Vulnerabilities are going to come up, absolutely. Unless you believe that the older version is somehow 100% bug free and vulnerability free just by virtue of it being old. Being old doesn’t grant it any magic powers.
What’s old now is what was bleeding edge years ago - it hasn’t been updated (otherwise it wouldn’t be old), it has just gotten older.
And the problem with keeping old versions around is that when (not if) someone does discover a vulnerability, what are you going to do then?
If your answer is “we’ll patch it then”, then that’s not going to be an old version anymore, is it?
If your answer is “I guarantee it will 100% never have any vulnerabilities ever and so it will never need to be updated”, I don’t think we’re living in the same reality.
You leave out that even if software A itself doesn't change
1. The OS and hardware under it can change and lead to new vulnerabilities.
2. Dependencies of Software A can change, which can lead to new vulnerabilities in Software A.
3. It's easier to find more and more vulnerabilities on a target that does no longer move. And once they are found there will be fewer experts to detect/fix/report it as time goes on.
There was some recent news about a vulnerability in pkexec that's been around for 12 years. Who knows what Python 2 exploits are still undiscovered in a similar manner? Since it's no longer actively supported, attackers have all the time they want to find those problems.
Why is this so downvoted? I really missed the days of python 2.7, I spent far less time debugging breaking version changes and spent more time on my actual work.
For security critical work, like web services, it makes more sense to constantly upgrade to the newest version. But for scientific work, which is a huge audience of python users, who often use obscure poorly supported libraries there is a lot of value in a stable foundation.
> I really missed the days of python 2.7, I spent far less time debugging breaking version changes and spent more time on my actual work.
This has been the Python 3 experience for years.
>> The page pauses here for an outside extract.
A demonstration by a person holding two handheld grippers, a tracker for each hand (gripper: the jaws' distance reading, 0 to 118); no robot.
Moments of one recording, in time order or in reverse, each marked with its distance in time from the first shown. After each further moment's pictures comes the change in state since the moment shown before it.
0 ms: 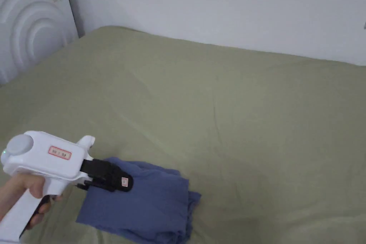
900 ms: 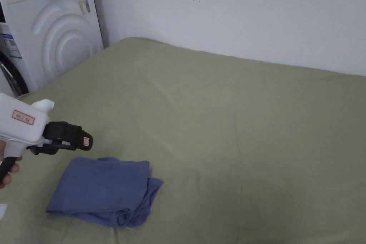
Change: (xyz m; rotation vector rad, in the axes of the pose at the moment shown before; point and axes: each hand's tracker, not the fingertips) left arm 0.022 0.015 0.117 0.263 0.410 -0.089; right arm -0.014 0.019 -0.009 0.029 0.009 0.068
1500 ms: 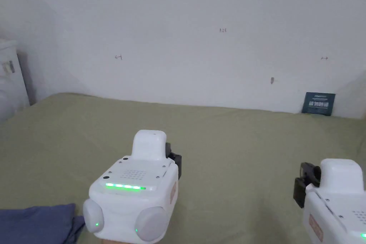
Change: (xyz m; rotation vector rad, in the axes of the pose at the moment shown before) left arm 0.444 -0.161 -0.013 0.801 0.131 -0.386; right arm -0.146 0.018 0.036 0.707 -0.905 0.707
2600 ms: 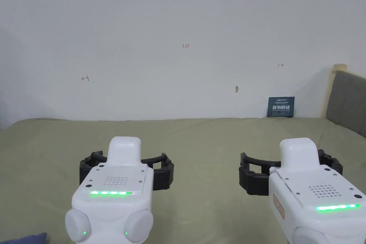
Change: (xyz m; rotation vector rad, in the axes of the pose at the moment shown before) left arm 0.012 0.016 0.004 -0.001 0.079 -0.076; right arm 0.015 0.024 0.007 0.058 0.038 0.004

If you had lots of previously ignored bugs in your Python 2 around string handling, it took longer but on a clean codebase it was often only a matter of minutes.
And yet just the other day on the python 3.10 migration in arch stuff broke and I wasted a good day hunting the error down. The solution was installing python 3.6, which should hopefully work for a year or two until THAT is left unsupported.
Kind of like how various Python 2 releases broke stuff and required time to fix? It's easy to forget that if it wasn't memorable but, for example, I remember the specific 2.7.9 release for that reason.
Old software isn't inherently more risky.